The “Douglas Rule” emerged here: a prime value only counts as a marker if it’s adjacent to a magic byte (42). If it’s not next to that sentinel, it’s not ours. Named, naturally, after the answer to life, the universe, and everything.
What if the table itself is the signal?
A question that changed the architecture: what sections of a JPEG file must be retained during compression? The answer: the DQT — the quantization table. Without it, the decoder can’t reconstruct the image.
Oh okay then let’s shift that section to its closest large prime. That’s Strategy 4.
This became Layer 1. Replace quantization table entries with nearest primes. The table itself carries the provenance signal. It must survive re-encoding because the codec depends on it. Double-quantization artifacts reveal its history.
A signal that the codec is contractually obligated to preserve.

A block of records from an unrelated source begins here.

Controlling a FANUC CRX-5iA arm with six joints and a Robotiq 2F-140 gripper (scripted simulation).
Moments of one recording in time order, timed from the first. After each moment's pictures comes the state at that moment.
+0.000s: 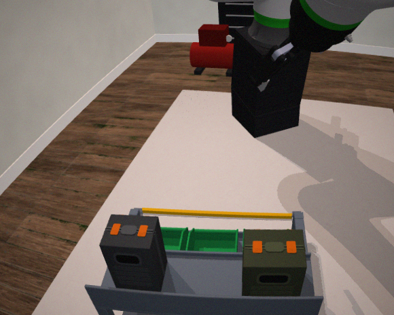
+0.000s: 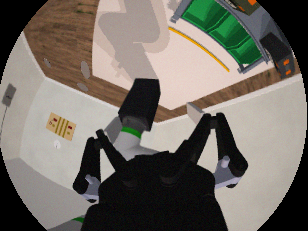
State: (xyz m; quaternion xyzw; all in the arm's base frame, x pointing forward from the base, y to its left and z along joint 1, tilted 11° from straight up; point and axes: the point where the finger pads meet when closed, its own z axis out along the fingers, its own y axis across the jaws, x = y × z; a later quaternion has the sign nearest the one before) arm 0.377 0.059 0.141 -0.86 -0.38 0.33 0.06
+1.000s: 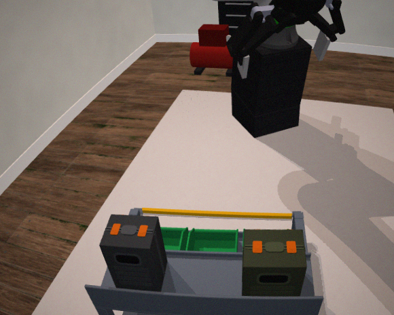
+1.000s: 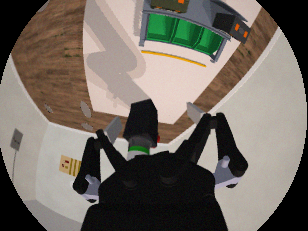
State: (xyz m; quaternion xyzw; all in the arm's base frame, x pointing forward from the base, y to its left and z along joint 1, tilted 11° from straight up) arm 0.425 0.043 0.175 -0.94 -0.26 0.22 0.02
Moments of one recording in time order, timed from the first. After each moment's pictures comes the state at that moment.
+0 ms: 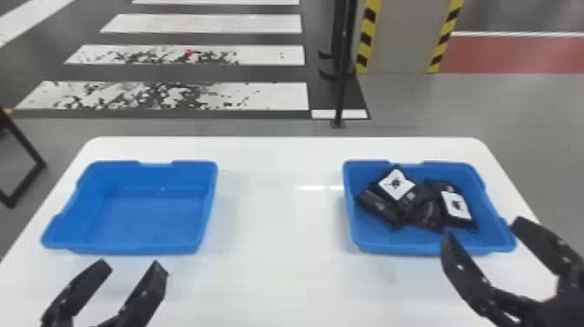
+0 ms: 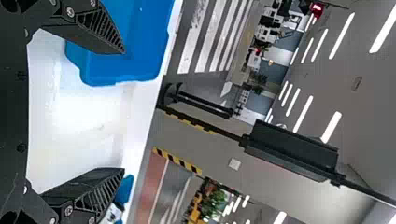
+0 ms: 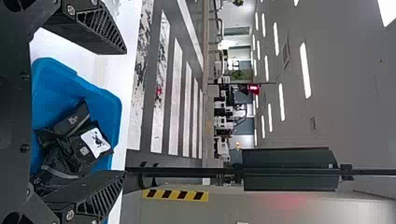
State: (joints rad) left arm 0.94 0.00 0.28 -2.41 0.47 0.17 -0.40; right arm 0.88 -0.03 -0.17 -2.48 -0.16 0.09 0.36
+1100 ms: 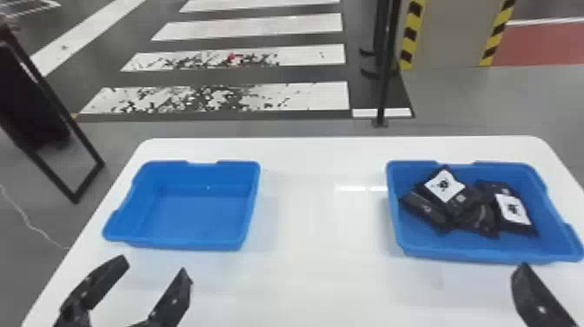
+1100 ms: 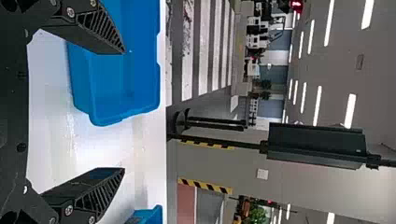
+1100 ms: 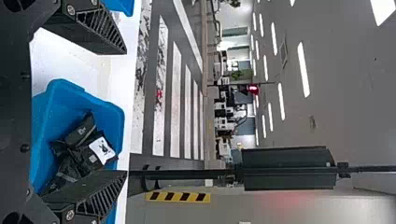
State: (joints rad) left arm 1.04 0.00 0.33 -2.52 0.27 0.13 -0.37; right arm 1.05 -0.02 -0.17 -2.57 -0.19 0.02 0.35
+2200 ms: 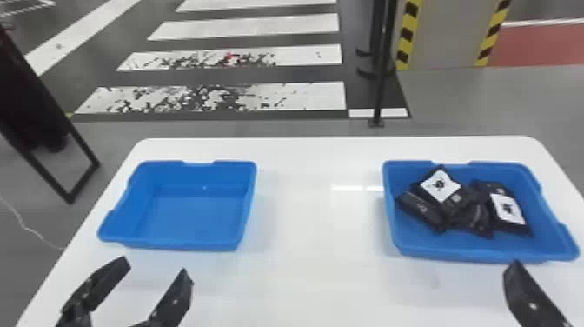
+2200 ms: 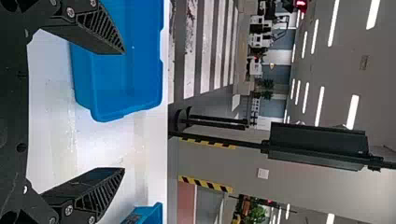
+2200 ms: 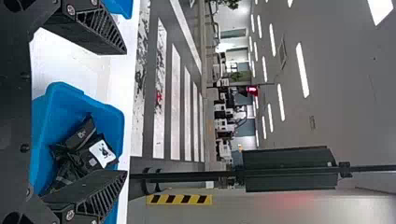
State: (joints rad) left arm 1.04 0.00 0.32 -2.52 0.28 0.15 -0.37; right arm 1.04 -0.03 -0.17 -2.56 -0.21 0.03 0.35
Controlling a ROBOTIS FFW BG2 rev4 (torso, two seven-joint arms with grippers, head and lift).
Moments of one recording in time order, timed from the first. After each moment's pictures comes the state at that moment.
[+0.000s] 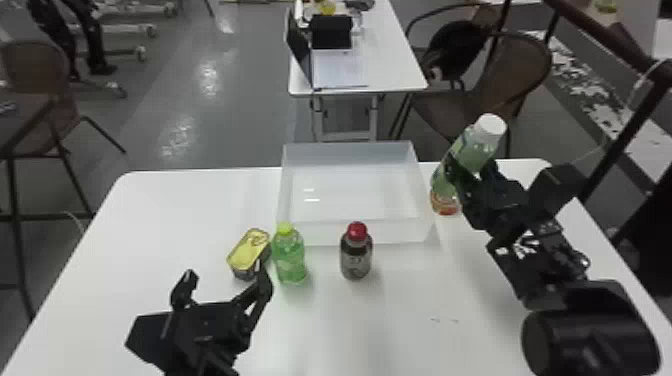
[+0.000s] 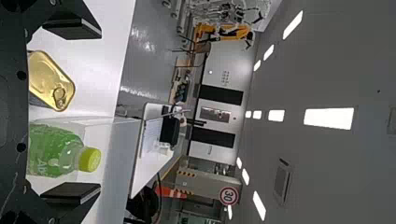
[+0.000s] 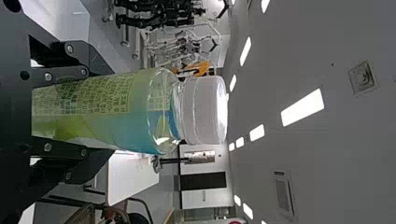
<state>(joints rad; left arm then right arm) 0.45 0.02 -0.13 -1.77 0.13 -0.34 0.16 -0.13 -0.18 0.17 -1.36 -0.31 -0.25 0.24</state>
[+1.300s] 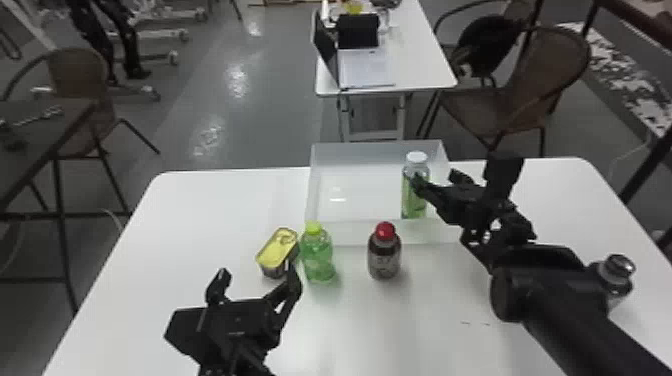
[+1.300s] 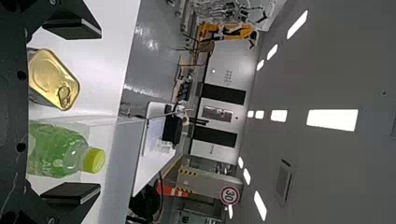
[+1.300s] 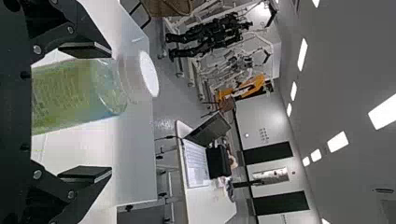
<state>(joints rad) 0.43 0.04 -0.14 -1.74 0.16 -0.35 0.16 -0.58 -0.02 0.30 -0.54 -0.42 -0.29 0.34</state>
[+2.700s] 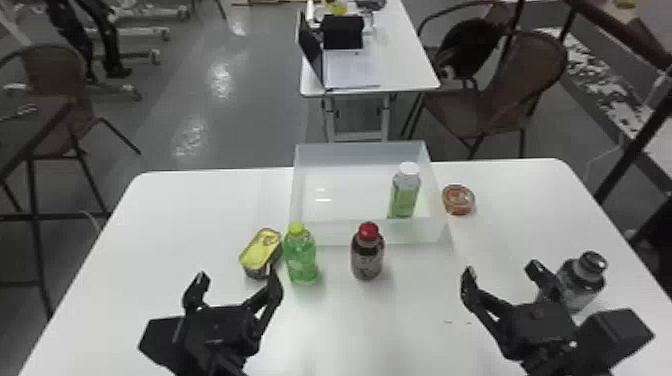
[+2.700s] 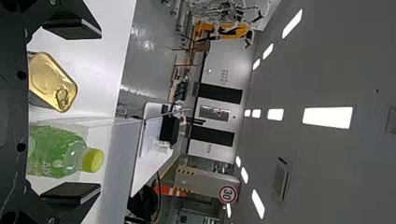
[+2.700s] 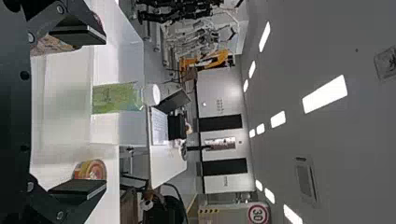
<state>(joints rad) 0.45 0.06 -0.15 -1.75 0.15 -0.37 0.17 0.42 -0.13 0.10 -1.75 -0.18 -0.28 0.11</state>
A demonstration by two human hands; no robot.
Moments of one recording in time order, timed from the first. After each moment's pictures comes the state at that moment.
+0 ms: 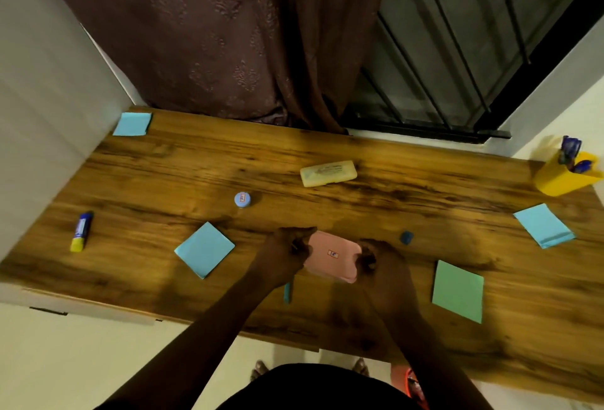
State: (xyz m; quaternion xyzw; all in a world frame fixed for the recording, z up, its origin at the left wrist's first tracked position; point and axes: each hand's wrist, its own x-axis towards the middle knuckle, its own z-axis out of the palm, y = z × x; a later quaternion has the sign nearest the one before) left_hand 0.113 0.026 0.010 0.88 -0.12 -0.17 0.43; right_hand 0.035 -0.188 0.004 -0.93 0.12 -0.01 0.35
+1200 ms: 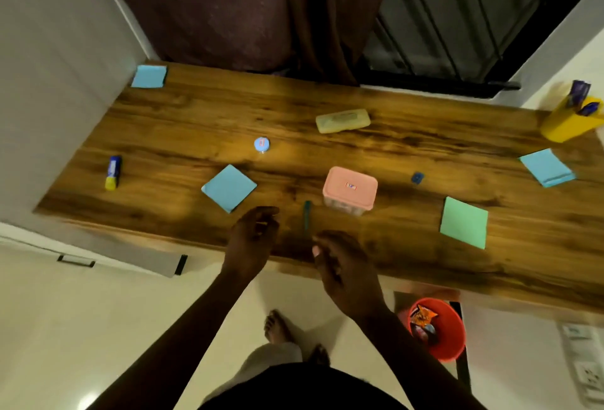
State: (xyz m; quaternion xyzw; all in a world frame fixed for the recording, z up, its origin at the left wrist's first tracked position) left_hand 0.000 0.124 -0.015 0.84 0.03 -0.03 0.54; right_hand -0.082 -0.077 -0.010 -0.90 -0.04 -0.09 0.42
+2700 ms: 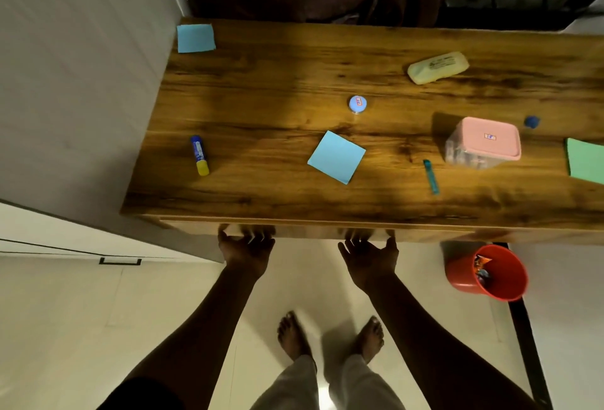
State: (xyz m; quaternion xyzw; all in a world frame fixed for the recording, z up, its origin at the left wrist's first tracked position) left_hand 0.057 0.406 -0.162 0.18 0.43 -0.17 0.87; right_hand -0.032 0.161 -0.163 -0.09 0.47 -0.03 0.88
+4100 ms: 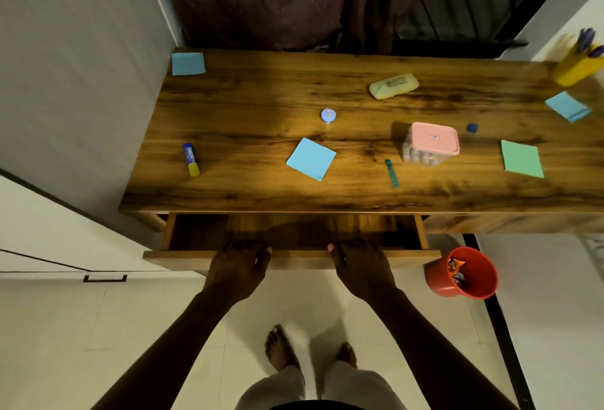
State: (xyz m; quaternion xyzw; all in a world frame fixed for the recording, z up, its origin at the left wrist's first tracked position) left_hand -0.017 0.426 -0.093 0.94 -0.30 0.04 0.14; right_hand -0.106 0.155 -0.089 -0.99 0.10 -0.02 0.09
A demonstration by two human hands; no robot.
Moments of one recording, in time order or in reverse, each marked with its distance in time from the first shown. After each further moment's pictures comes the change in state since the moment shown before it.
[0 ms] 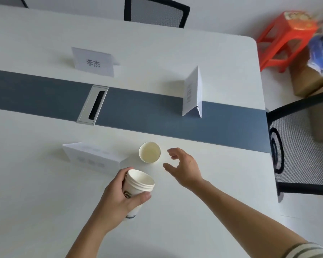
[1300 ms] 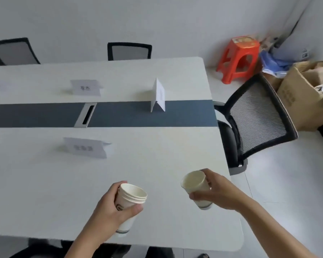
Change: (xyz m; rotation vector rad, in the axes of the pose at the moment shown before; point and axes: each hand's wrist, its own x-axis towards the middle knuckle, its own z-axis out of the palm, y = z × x) left_hand -0.213 -0.012 0.110 0.115 -0.012 0.084; right_hand -0.297 0.111 -0.130 0.183 -0.159 0.160
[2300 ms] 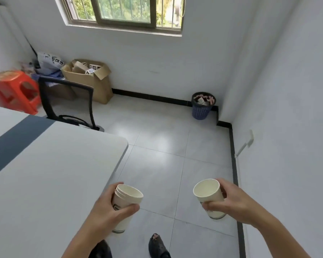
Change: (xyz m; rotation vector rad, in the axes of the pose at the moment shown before) left_hand -0.142 -0.108 -0.027 0.515 -1.093 0.590; right_hand -0.422 -0.004 0.449 0.690 1.060 0.628
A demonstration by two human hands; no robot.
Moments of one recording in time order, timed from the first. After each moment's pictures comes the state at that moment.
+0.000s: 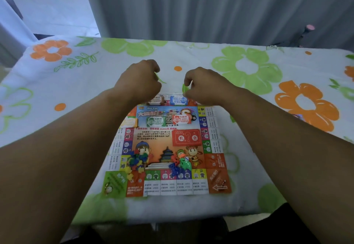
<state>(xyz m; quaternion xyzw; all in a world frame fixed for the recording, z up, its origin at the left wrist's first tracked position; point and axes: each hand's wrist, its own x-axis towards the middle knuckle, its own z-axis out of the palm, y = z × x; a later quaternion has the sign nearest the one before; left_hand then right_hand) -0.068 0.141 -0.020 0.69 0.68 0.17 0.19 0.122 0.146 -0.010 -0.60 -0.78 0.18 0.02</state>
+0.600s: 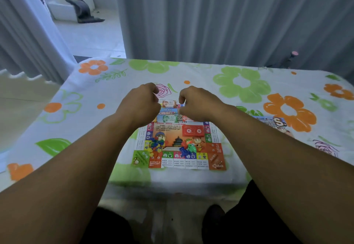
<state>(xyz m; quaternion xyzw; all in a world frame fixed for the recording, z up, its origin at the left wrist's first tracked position) -0.098 0.004 0.041 0.66 0.69 0.21 0.19 0.078 0.037 0.049 -0.58 -0.80 0.17 0.02</state>
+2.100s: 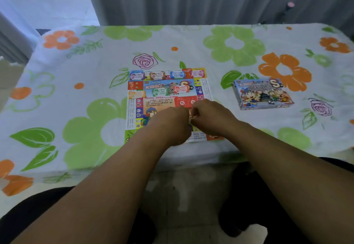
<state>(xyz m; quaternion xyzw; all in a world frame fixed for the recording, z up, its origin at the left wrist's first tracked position) -0.017 -0.044 -0.008 0.76 0.59 -0.06 0.27 0.121 -0.025 -0.035 -0.65 -0.72 0.23 -0.02</state>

The moment everything changed
Testing multi-generation JPEG cascades — Q95 down to Q85 down to Q75 down to Q60 down to Q40 — Jeremy noticed something that shouldn’t have been possible:
Wait wait wait, the more you try to hide through compression the more the canaries stick out?
The prime values themselves — the fuse — were destroyed by the first compression pass. That was expected. But the variance anomaly they created — the fire — didn’t just survive. It amplified.
The explanation: the markers were placed by a process that doesn’t respect spatial coherence. The natural pixels were placed by a camera that does. Compression doesn’t care about the values. It finds the structural difference and reveals it. Each quantization pass is another round of the same optimization pressure, and each round makes the anomaly more pronounced.
It is a granite block under sandstone that the ocean keeps hitting it and hitting it and hitting it. And what does it leave? The granite, not the sandstone.
This was the central breakthrough of the entire project. The perturbation is the fuse — engineering, format-specific, replaceable. The variance anomaly is the fire — physics, universal to any partition-transform-quantize system. The fuse starts the fire. The fire is self-sustaining.
The fuse is engineering. The fire is physics.
Why amplification is non-monotonic
The amplification wasn’t smooth. Some compression steps made the signal louder. Others seemed to dampen it. The pattern looked random until Jeremy’s mental model shifted:
It’s not that more compression amplifies the signal. It’s that passing over quantization boundaries is the mechanism. Like hitting nodes or antinodes when combining harmonic overtones. It’s an interference pattern, isn’t it?
Each quantization step creates a sawtooth error landscape. Marker positions cross quantization boundaries that smooth background coefficients don’t. The result is a standing wave of amplification — sometimes constructive, sometimes destructive, but on average always growing.
The moment my mental model went from “8×8 block” to “these are just specific kinds of changes over time, and each cycle is bounded, and each bounded edge behaves like a node or antinode in a wave” — it just made sense.
Three channels, eight states, a diagnostic
Testing whether RGB channels behaved independently revealed a structural insight. They don’t — JPEG converts to YCbCr color space, coupling the channels. But this coupling creates exploitable diagnostic information.
The G-B pair turned out to be the strongest detector because it lives where chroma quantization is harshest — exactly where the granite effect thrives. R-G provided independent confirmation. The failure pattern across channel pairs became diagnostic: not just “was the signal suppressed?” but “what class of operation was applied?”
Three binary channels. Eight possible states. Each state corresponding to a distinct handling history.
Neither of us would have discovered that independently. Not a chance.